As a collage/assemblage artist, Rich Fedorchak tends to work in an intuitive fashion starting with a single image or background that has sparked his imagination. As further elements are gradually added, they often find their place in the final composition over time through trial and error. Thus, he often doesn’t know when he starts a new work where it will end up. The final image and its “meaning,” if there is one, gradually unfolds in the process. He states, “In thinking about my aesthetic recently, I realized that I tend to create gently surreal, mystical utopian worlds that present an alternative to the sometimes harsh realities of life in the 21st century. I think that my work may act as an antidote to the daily news of human and animal suffering, violence, racism, and global environmental disaster. Perhaps by creating worlds of wonder, I can achieve some sort of self-healing. “

Peter Thomashow’s work is a trip into memory. It attempts to capture moments and preserve, immerse, re-visit, and experience. Remembering is an exploration, a dream, a continual revision, it is not static – it always changes and re-invents. It is paradoxical that preserving moments results in change, and as we strive to hold and cherish, we create something new; the present becomes the past as soon as it occurs. He is drawn to deep memories of childhood, these allow him to re-visit adventures to the Far Rockaway boardwalk, Coney Island, and the New York World’s Fair, as well as visits to his grandfather’s candy store in Brooklyn, family cross-country trips, and spending hours in old and rare bookshops – these are important events that cause him feel like he’s been involved in a lifelong treasure hunt. Many of the objects he’s collected over time have found their way into the artwork that you will see in this exhibit. As with memories, dreams are as important to him, he feels that dreams are memories experienced in the subconscious. In his work, Thomashow is interested in creating a sense of the dream state through the genre of surrealism. His process begins with the objects, some found, and some collected. They are arranged by how they speak to each other, sometimes in harmony and other times as tension. A dialog and synergy amongst these seemingly disparate objects offer clues to obliquely connected memories and dreams that Thomashow finds comforting.

Biographies:

Rich Fedorchak is a self-taught artist with little formal art training. His involvement in the visual arts began in the mid-1970s when he started making experimental films under the influence of American avant-garde filmmakers like Stan Brakhage, Bruce Conner, and Kenneth Anger. A chance encounter in 1974 with the work of the American artist Joseph Cornell exposed him to the magical and transformative power of collage and the found object. Other artists who have influenced his aesthetics include Romare Bearden, Rene Magritte, Ralph Eugene Meatyard, Frida Kahlo, Edward Kienholz, Betye Saar, Jess, and Max Ernst. Rich Fedorchak is a longtime AVA volunteer he lives in Thedford, VT.

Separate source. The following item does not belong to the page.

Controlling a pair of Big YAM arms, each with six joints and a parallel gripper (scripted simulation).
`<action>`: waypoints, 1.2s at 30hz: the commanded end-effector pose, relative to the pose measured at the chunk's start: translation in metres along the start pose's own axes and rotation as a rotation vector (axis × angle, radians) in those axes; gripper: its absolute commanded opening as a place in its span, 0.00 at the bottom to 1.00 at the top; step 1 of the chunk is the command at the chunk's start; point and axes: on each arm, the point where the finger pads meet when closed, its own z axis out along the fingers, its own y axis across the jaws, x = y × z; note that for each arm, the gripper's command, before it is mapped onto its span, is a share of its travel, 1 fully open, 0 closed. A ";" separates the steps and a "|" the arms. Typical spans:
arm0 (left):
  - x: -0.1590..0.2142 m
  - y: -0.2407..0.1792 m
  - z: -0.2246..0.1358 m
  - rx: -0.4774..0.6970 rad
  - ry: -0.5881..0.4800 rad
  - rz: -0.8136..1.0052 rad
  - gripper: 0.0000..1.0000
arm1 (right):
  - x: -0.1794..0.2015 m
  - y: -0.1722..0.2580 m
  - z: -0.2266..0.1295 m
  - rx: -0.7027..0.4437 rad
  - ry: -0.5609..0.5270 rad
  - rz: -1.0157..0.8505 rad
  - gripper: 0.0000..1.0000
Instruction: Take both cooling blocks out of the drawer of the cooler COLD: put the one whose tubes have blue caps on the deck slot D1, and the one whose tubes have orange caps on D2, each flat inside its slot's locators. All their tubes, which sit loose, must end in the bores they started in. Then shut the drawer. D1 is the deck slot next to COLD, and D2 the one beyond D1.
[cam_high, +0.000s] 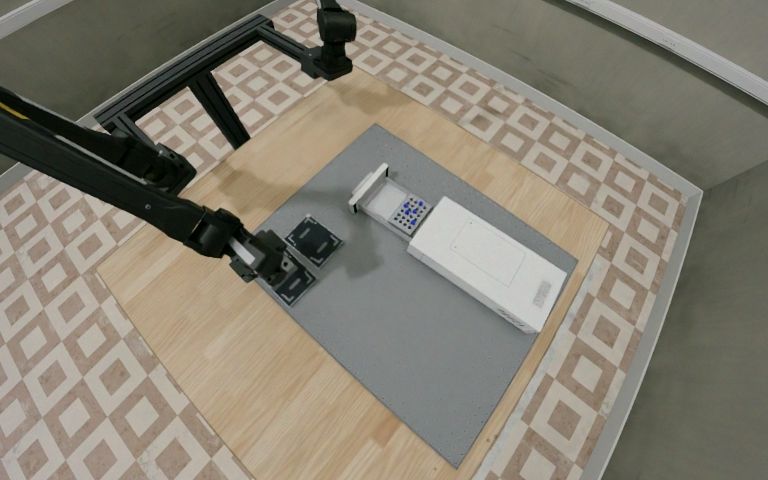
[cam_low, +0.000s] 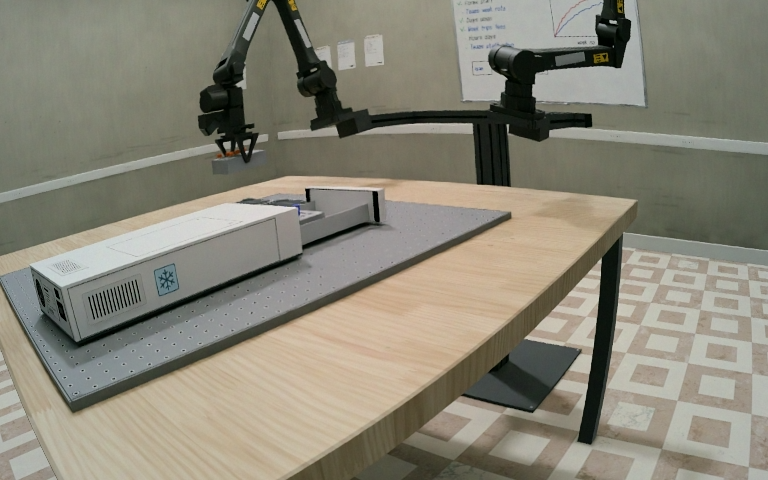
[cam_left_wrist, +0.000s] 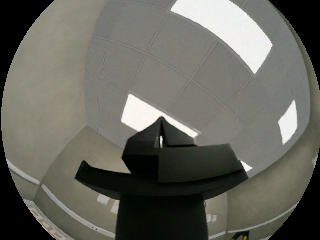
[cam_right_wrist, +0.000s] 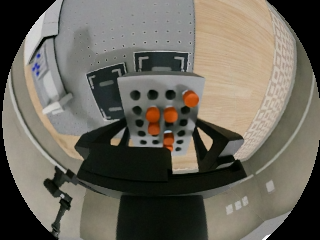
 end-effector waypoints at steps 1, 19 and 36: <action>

Peter Thomashow’s collages and assemblages are in several private and public collections in the United States, Europe, and Asia including the permanent collection at the Middlebury College Museum of Art. He has contributed essays, “The Old Curiosity Shop” to Cabinet Magazine and “At the Open Gate” to The Saranac Review. He was also the subject of the article “The Doctor Who Paints Radios” in The New York Times and was featured in Metropolis and Industrial Design magazines as well. He exhibited and sold Technobadges at the Museum of Modern Art, Whitney, and Guggenheim Museum bookstores.  He performed and exhibited (Main Street Museum) utilizing a kinetic assemblage, electric guitar, and analog electronica; and was featured in Seven Days Magazine: “Collecting the Collectors,” “Toy Story,” “Vermont Artist Peter Thomashow Goes Outside;” and Artscope and Hyperallergic. Peter Thomashow is a retired physician, musician, and artist who lives in Vermont.